[Action item]
Begin at the line that holds "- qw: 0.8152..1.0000" and copy each line exactly until the data below ends, including that last line but no pictures.

Material shown below:

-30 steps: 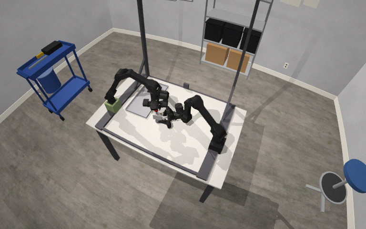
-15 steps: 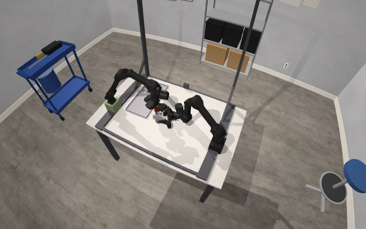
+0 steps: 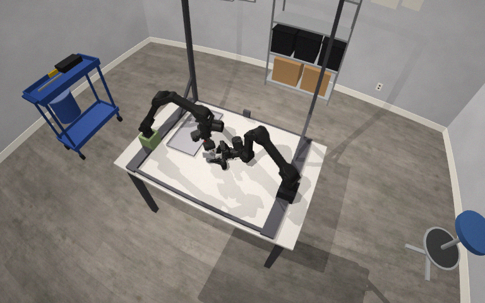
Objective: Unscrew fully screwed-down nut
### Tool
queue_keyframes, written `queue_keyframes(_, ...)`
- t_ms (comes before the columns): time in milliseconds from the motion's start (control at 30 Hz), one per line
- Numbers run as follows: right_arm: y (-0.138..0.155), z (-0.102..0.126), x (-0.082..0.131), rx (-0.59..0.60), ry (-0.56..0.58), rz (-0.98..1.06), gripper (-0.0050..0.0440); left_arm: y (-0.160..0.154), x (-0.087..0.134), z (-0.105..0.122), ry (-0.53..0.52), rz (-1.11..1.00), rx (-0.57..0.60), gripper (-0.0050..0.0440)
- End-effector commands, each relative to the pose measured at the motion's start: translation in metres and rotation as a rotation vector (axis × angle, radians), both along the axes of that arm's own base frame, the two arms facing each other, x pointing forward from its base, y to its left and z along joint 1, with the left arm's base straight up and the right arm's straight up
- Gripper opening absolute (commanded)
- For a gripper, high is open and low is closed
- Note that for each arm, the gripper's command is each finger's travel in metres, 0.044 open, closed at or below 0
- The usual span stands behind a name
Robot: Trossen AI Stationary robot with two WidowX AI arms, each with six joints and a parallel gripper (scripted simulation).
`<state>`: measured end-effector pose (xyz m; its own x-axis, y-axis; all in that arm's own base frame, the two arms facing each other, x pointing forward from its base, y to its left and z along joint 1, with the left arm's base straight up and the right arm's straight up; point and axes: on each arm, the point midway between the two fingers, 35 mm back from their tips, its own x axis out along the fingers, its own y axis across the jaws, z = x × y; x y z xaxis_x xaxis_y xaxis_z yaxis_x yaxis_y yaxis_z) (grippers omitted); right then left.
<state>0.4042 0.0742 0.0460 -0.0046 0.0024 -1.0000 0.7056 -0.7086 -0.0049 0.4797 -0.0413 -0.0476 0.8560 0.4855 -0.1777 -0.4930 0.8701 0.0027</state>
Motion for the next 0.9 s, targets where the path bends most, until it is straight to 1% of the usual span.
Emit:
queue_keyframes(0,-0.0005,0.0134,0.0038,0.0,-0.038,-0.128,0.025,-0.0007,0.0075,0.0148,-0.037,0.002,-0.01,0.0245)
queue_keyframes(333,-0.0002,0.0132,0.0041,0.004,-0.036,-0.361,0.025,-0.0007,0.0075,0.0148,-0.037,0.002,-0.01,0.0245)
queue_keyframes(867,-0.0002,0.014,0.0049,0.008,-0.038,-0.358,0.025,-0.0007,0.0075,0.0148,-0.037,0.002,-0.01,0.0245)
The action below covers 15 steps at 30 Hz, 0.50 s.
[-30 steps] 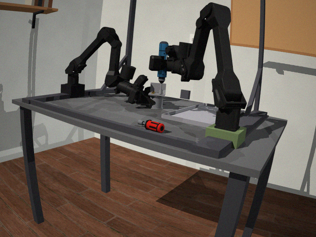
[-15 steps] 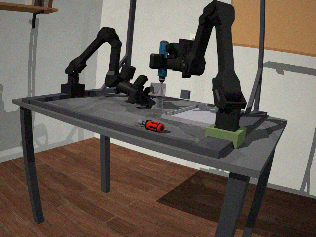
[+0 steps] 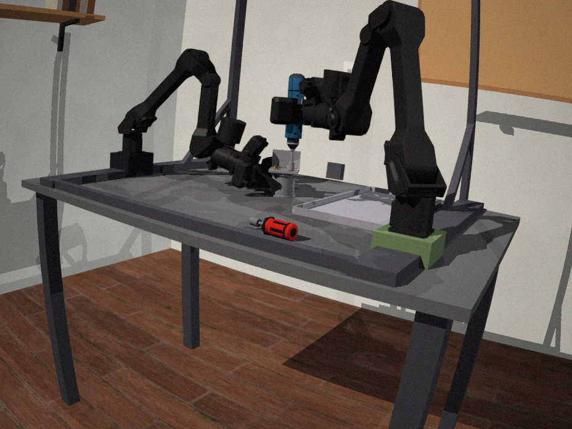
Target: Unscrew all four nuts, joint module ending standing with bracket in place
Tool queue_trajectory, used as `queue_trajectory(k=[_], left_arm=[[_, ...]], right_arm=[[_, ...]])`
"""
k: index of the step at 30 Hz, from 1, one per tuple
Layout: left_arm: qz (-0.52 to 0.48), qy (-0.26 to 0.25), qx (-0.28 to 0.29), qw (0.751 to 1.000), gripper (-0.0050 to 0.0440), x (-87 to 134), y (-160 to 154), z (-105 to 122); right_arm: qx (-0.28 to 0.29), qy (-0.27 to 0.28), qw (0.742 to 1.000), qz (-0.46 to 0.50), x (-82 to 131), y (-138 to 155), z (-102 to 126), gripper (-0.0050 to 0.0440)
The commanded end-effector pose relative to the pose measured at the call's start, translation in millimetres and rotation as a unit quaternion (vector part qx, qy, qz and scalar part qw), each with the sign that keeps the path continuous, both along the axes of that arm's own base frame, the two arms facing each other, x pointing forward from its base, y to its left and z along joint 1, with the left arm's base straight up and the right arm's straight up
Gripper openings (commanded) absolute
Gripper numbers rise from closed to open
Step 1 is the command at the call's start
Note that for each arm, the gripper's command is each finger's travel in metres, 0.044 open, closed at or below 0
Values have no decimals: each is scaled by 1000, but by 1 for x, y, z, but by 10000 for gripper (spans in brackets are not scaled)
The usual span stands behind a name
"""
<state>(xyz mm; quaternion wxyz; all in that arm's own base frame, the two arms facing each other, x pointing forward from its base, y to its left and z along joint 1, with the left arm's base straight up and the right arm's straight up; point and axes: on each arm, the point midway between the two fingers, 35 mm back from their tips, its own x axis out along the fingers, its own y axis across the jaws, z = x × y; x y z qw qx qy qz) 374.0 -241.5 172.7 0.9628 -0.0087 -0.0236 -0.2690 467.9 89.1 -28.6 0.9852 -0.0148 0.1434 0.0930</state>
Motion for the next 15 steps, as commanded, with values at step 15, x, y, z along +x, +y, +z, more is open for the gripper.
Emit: queue_trajectory(k=[15], left_arm=[[-1, -5, -3, 1000, 162, 4, 0, 6]], right_arm=[[5, -18, 1000, 0, 6, 1, 15, 242]])
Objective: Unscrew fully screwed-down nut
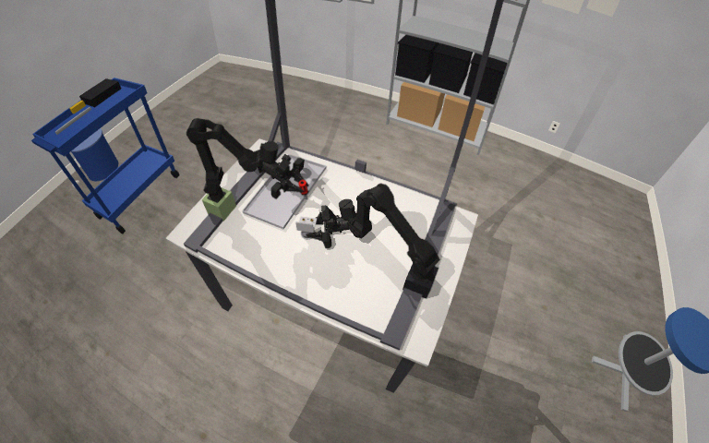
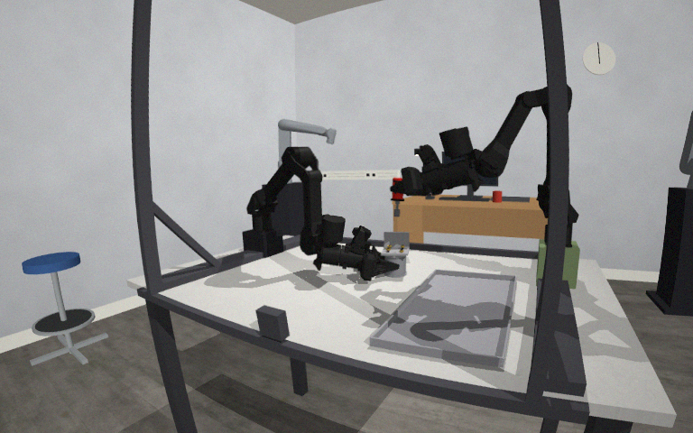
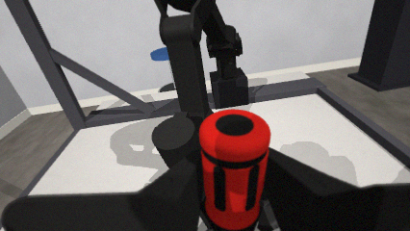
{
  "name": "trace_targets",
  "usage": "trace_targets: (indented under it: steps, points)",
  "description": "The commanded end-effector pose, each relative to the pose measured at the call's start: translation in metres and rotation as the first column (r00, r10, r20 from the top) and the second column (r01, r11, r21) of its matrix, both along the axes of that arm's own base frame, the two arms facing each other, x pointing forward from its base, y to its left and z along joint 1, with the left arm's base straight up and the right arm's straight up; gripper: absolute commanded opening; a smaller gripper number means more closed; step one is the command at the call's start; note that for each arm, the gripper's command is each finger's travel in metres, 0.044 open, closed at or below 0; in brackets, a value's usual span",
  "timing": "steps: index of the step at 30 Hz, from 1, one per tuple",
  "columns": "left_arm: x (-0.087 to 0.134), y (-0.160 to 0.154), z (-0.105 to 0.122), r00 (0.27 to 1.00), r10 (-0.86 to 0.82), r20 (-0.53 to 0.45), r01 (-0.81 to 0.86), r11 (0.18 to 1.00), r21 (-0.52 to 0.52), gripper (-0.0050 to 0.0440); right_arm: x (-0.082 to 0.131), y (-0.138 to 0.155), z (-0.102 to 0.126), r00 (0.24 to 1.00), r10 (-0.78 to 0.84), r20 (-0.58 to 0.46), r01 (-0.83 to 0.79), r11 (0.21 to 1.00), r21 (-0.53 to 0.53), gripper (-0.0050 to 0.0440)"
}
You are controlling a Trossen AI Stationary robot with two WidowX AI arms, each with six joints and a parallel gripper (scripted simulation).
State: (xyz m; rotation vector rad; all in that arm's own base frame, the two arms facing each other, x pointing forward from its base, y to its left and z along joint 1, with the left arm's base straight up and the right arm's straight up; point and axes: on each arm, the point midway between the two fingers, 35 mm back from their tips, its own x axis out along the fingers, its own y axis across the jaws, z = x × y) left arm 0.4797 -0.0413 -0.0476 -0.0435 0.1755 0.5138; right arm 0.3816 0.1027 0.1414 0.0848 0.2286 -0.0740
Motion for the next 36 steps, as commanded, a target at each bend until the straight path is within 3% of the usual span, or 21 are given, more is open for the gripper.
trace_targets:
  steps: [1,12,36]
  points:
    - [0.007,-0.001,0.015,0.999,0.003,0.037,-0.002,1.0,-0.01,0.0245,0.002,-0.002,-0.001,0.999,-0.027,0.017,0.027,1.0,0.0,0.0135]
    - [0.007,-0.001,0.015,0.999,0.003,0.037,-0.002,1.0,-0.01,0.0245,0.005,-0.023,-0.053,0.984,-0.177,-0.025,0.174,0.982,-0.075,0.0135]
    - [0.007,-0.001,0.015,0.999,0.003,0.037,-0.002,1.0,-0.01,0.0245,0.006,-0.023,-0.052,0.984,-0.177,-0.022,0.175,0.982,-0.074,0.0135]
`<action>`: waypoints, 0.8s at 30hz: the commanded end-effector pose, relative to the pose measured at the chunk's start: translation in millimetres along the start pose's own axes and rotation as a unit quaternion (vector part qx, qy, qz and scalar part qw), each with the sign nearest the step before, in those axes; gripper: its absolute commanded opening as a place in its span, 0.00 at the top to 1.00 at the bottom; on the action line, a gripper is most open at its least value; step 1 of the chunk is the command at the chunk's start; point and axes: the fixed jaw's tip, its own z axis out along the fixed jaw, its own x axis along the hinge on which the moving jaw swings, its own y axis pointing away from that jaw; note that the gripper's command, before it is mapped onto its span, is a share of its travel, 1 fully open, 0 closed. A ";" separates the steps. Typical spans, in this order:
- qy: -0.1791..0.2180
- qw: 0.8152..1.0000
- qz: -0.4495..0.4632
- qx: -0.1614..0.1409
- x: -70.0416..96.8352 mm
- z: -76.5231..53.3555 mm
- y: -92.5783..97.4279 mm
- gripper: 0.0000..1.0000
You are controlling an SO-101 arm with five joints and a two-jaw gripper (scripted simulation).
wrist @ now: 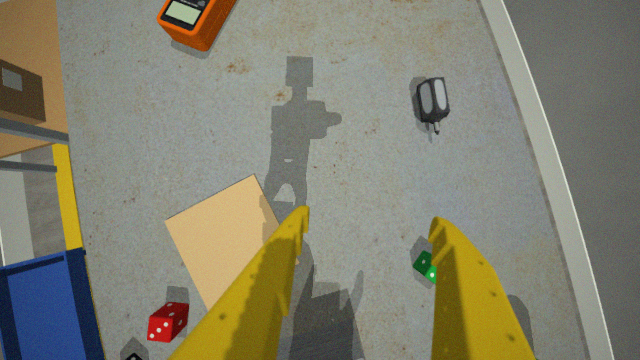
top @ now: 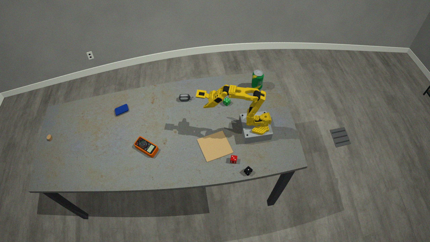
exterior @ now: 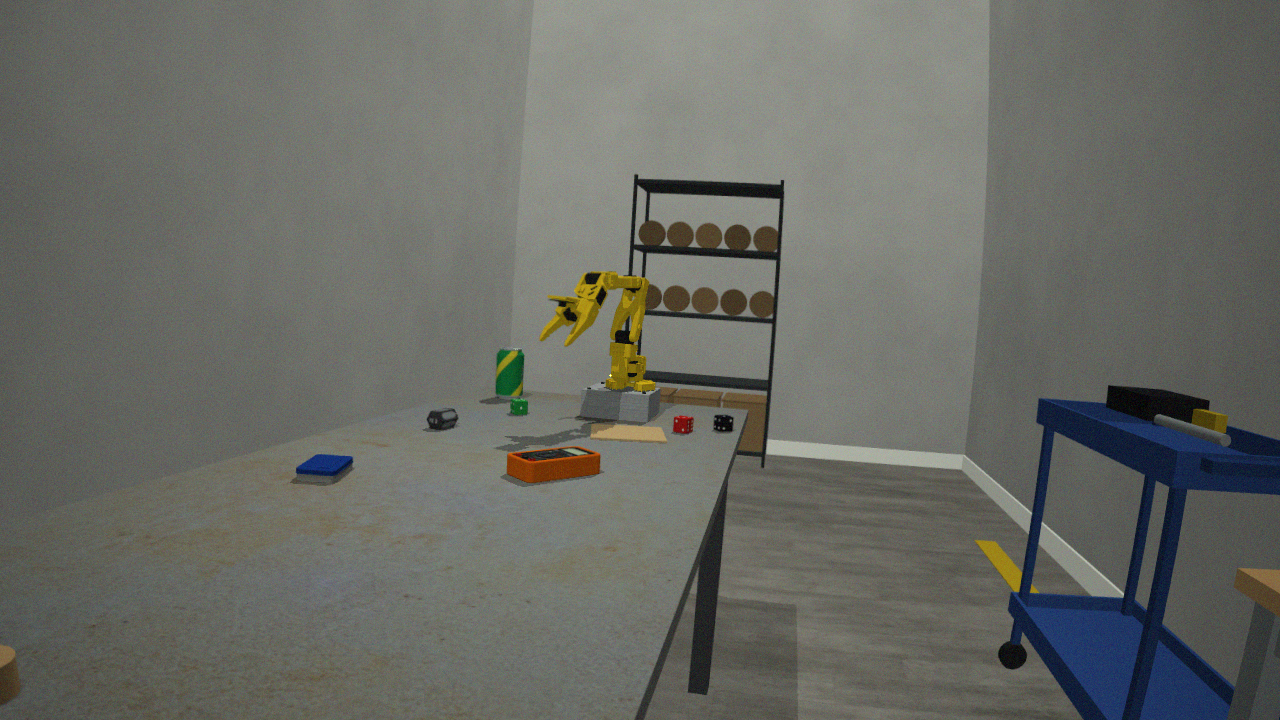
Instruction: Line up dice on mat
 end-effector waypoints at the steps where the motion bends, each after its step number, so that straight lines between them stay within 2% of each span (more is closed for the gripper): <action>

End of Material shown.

[Exercise answer]
- qw: 0.8152..1.0000
- qz: -0.4495..0.4632
- qx: -0.1614..0.1409
- x: -70.0416..96.8352 mm
- z: -76.5231..53.3555 mm
- y: -92.5783..97.4279 mm
- gripper: 0.0000..1.0000
You are controlling an SO-101 arm with five joints and a two-jaw gripper (scripted simulation).
wrist @ now: 
top @ now: 
exterior @ now: 
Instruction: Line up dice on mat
 end-effector waypoints at the steps where the motion bends, each after its step number, so that straight lines between them stay within 2% of each span (more is closed for the gripper): <action>

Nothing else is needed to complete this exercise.